L'ermetismo sostiene che esita una stretta relazione tra l'uomo e lo zodiaco, e quindi è molto importante il sistema endocrino, con sette ghiandole, legate a sette pianeti o metalli, e che producono ormoni e neurotrasmettitori di grande importanza per il metabolismo e l'attività mentale, e questo fatto è già intuito da Pietro d'Abano e da altri alchimisti medievali. Come i pianeti si muovono intorno al sole per effetto della sua forza gravitazionale ed elettromagnetica, così nel corpo umano si muovono queste sostanze, trasportate dal sangue che circola continuamente per mezzo del cuore, il sole dell’essere umano, per raggiungere i ricettori delle cellule dei vari organi e i neuroni del cervello.

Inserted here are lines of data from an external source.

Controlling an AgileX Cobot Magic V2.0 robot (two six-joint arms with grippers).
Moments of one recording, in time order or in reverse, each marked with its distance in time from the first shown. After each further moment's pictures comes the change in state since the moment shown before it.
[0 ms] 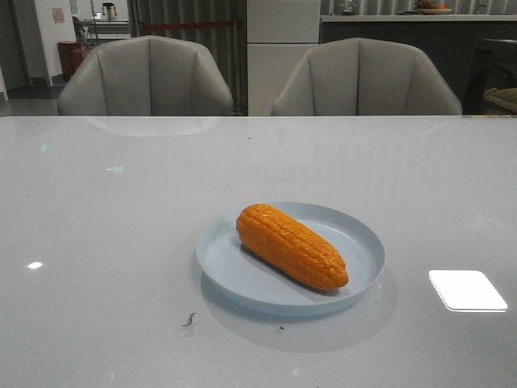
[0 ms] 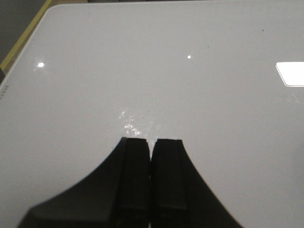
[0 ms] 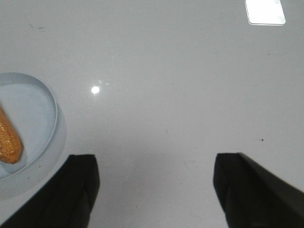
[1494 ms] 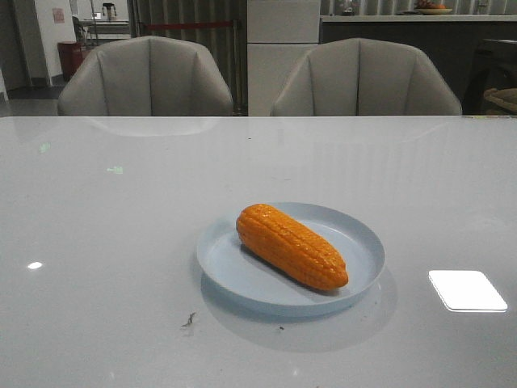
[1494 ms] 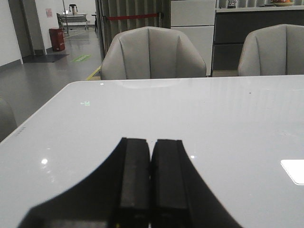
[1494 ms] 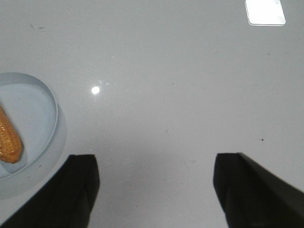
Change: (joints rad) left arm 0.000 -0.756 0.604 0.001 -0.260 0.000; right arm 0.000 0.000 0.002 0.000 0.000 0.000
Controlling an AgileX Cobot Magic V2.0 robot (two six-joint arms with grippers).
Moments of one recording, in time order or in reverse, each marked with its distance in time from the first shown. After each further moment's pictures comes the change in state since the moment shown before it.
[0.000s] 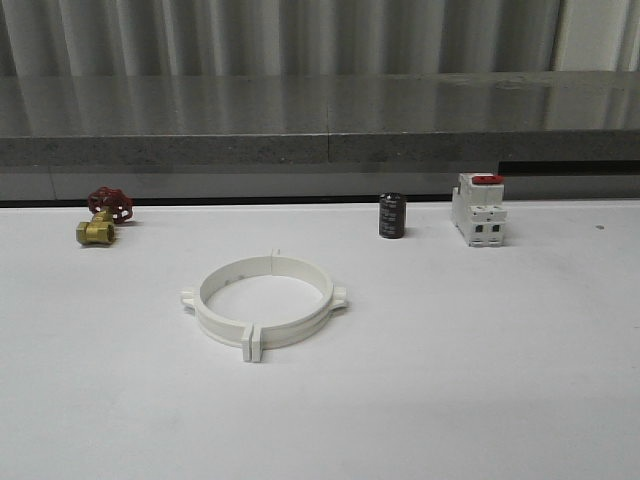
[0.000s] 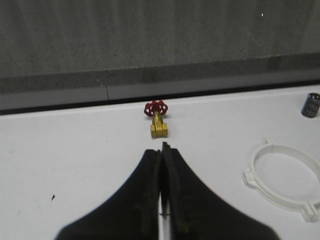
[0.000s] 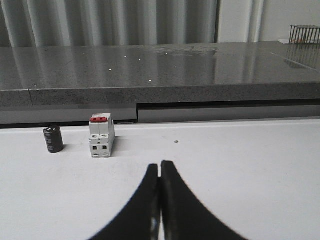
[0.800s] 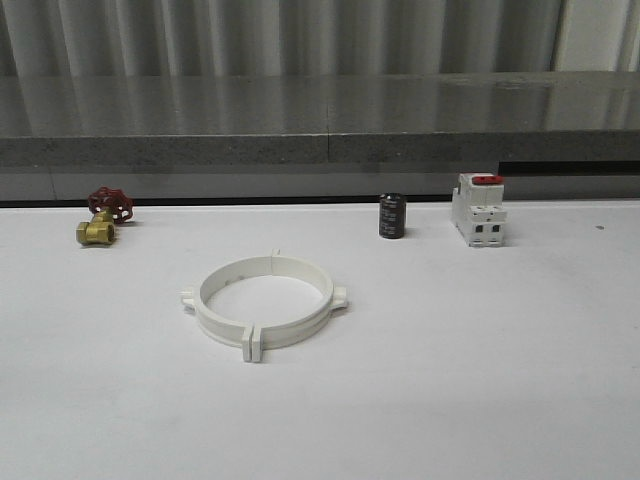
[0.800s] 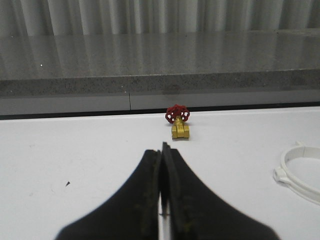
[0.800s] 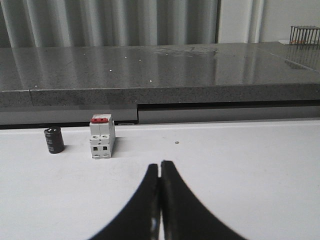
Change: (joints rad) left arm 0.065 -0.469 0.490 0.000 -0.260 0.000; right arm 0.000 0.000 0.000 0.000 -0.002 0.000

Con le moderne conoscenze della medicina ora sappiamo che Saturno è collegato all'epifisi, che secerne serotonine e la melatonina che regola i cicli dell'organismo, Giove all'ipofisi che secerne ormoni della crescita ed endorfine, Mercurio al pancreas che secerne l'insulina, Venere alle ghiandole surrenali che secernono l'adrenalina, Marte alla tiroide che secerne la tirossina che controlla il metabolismo, la luna alle ghiandole sessuali che secerno testosterone e estrogeni, il Sole al timo che secerne i linfociti che attivano il sistema immunitario.
Il primo ad utilizzare metalli trattati alchemicamente a fini terapeutici è però il medico svizzero Paracelso, che nel Cinquecento con varie pubblicazioni favorisce il sorgere e l’affermarsi della chimica farmaceutica. Secondo Paracelso il corpo umano è un sistema di reazioni, nel quale giocano un ruolo fondamentale i tre principi degli alchimisti, lo zolfo coagulante ed il mercurio solvente, mediati o catalizzati dal sale: chimicamente sostanze basiche, acide e saline; fisicamente cariche elettriche positive, negative e neutre. Pertanto l'origine delle malattie è da ricercare nello squilibrio o in un equilibrio non dinamico di sostanze chimiche, di cariche elettriche e stati d'essere e non solo nella disarmonia dei quattro umori della medicina medievale tradizionale, che a volte ne è solo l'effetto. Inoltre la salute può essere ristabilita utilizzando rimedi di natura minerale, elementare, più facilmente scomponibile in parti sottili, oltre che con rimedi di natura vegetale o animale, organica, più complessa. Paracelso separa di un prodotto i componenti vitali e sottili da quelli inerti e spessi, eliminando le scorie tossiche del minerale o del vegetale grezzo; realizza il farmaco unendo nuovamente il principio volatile purificato al residuo denso calcificato che lo fissa.
Tuttavia la medicina di Pietro d'Abano si basa sui concetti della medicina medievale, sui canoni aristotelici dei quattro elementi – terra, acqua, aria e fuoco e delle loro qualità freddo, umido, caldo, secco – sulla circolazione nel corpo dei relativi umori – la bile nera che produce il temperamento melanconico, la flemma o linfa che produce il temperamento flemmatico, il sangue che produce il temperamento sanguigno o tonico, la bile gialla che produce il temperamento bilioso o reattivo.
Pertanto Pietro d'Abano ritiene che le malattie siano soprattutto causate da un eccesso di un determinato elemento, umore e temperamento, e vadano combattute dall'elemento e umore contrario, quindi l'eccesso di umido da farmaci o erbe con qualità secche, l'eccesso di caldo da farmaci o erbe con qualità fredde, di bile nera e melanconia dal sangue e dal temperamento tonico, di flemma dalla bile gialla e dal temperamento reattivo.
Tali nozioni saranno poi completate e integrate nel Cinquecento da Paracelso, che ritiene la malattia causata anche da uno squilibrio tra i principi alchemici dello zolfo, del mercurio e del sale - chimicamente sostanze acide, alcaline e saline, fisicamente cariche elettriche positive, negative, neutre - che utilizza anche metalli e minerali in dosi ridotte e mediate dai sali, e che l'organo ammalato va curato con ciò che gli è più simile e quindi più assimilabile.